Sgrouples Inc.’s MeWe, a Culver City social network startup that calls itself an alternative to Facebook Inc., announced July 5 it had raised $5.2 million in Series A fundraising.
The latest round, as well as MeWe’s total $10 million in fundraising, was predominantly backed by celebrity investors, such as author Marci Shimoff, Rachel Roy, and Lynda Weinman, founder of Lynda.com, which sold to Linkedin in 2015 for $1.5 billion. Jack Canfield, creator of the “Chicken Soup for the Soul” book series, also invested in MeWe.
“We want real people to be involved. It gives us a high-integrity compass, it allows real people to do good and be rewarded for their investment in MeWe,” said Mark Weinstein, MeWe founder and chief executive. “It’s part of our strategy, because MeWe is a social platform for real people, so we wanted high net worth, accredited investors to benefit from and give us an ethical compass,” Weinstein added.
MeWe promotes its service as the opposite of big social media companies like Facebook, which is still addressing privacy issues after the Cambridge Analytica scandal which affected roughly 87 million users’ data. MeWe describes itself as a company that prioritizes individuals and privacy over advertising revenue. The basic service is free, but the company also offers a paid service, MeWePRO, with an annual fee of aproximately $72. The pro network gives users more features than the standard service, such as disappearing content; live voice and video chat; voice messaging; double-ratchet encrypted chat; and custom group profiles.

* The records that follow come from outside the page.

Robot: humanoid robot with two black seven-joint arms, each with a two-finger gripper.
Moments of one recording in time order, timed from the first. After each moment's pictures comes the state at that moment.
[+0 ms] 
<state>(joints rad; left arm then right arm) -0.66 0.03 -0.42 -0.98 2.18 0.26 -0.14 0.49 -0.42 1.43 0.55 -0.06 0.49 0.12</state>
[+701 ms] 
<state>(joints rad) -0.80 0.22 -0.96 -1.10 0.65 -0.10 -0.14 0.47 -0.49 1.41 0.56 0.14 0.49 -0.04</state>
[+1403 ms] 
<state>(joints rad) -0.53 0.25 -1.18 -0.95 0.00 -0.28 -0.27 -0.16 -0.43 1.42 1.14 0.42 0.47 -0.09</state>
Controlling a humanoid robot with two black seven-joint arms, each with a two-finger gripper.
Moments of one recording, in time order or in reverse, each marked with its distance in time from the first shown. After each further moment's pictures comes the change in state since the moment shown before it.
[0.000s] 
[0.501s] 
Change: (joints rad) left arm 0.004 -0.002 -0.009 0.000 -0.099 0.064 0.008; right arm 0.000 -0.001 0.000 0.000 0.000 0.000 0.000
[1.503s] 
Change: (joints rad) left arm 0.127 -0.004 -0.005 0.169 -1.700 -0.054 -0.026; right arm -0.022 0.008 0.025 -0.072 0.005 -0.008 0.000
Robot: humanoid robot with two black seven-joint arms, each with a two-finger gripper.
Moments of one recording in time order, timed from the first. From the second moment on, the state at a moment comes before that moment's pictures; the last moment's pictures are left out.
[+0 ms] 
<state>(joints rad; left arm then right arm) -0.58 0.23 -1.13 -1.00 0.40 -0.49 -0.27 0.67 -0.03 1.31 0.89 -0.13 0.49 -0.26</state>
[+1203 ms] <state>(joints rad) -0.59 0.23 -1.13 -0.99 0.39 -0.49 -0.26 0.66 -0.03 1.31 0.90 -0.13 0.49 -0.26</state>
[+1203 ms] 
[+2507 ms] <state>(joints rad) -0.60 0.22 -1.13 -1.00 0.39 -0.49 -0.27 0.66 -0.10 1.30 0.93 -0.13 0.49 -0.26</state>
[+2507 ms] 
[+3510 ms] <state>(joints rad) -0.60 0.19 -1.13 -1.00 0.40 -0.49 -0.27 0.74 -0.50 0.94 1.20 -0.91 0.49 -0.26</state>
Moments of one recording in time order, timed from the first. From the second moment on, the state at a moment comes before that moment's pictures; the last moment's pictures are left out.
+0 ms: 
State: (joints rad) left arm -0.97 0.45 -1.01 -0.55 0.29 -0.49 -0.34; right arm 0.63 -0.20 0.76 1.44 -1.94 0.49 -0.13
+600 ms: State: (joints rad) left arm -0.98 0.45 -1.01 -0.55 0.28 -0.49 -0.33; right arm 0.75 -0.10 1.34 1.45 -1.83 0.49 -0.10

The company is growing on an average of 25 percent more users per month, according to a recent press release. “It is clear that the world wants a better social network that treats its member as customers to serve, not data to sell,” Weinstein said. “It’s a myth that you have to steal people’s data to have a social network… capitalism works great by taking care of your customer.”
MeWe allows users to have “total control” over what they share, along with their content and data. Additionally, MeWe claims their timeline feature does not aggregate content based on what it assumes the user will think is most popular (as most social networks, including Facebook do), but in chronological order. Weinstein reports that the site has roughly 90,000 active groups to date, 60,000 of which are public.
MeWe’s privacy “bill of rights” listed on their website highlights data and content ownership as its key tenants, as well as customers’ ability to leave the network with a of all of their data at any time.
“If you delete your account, your account is deleted. That should be normal,” Weinstein said. “Law-abiding citizens are entitled to the right to privacy.”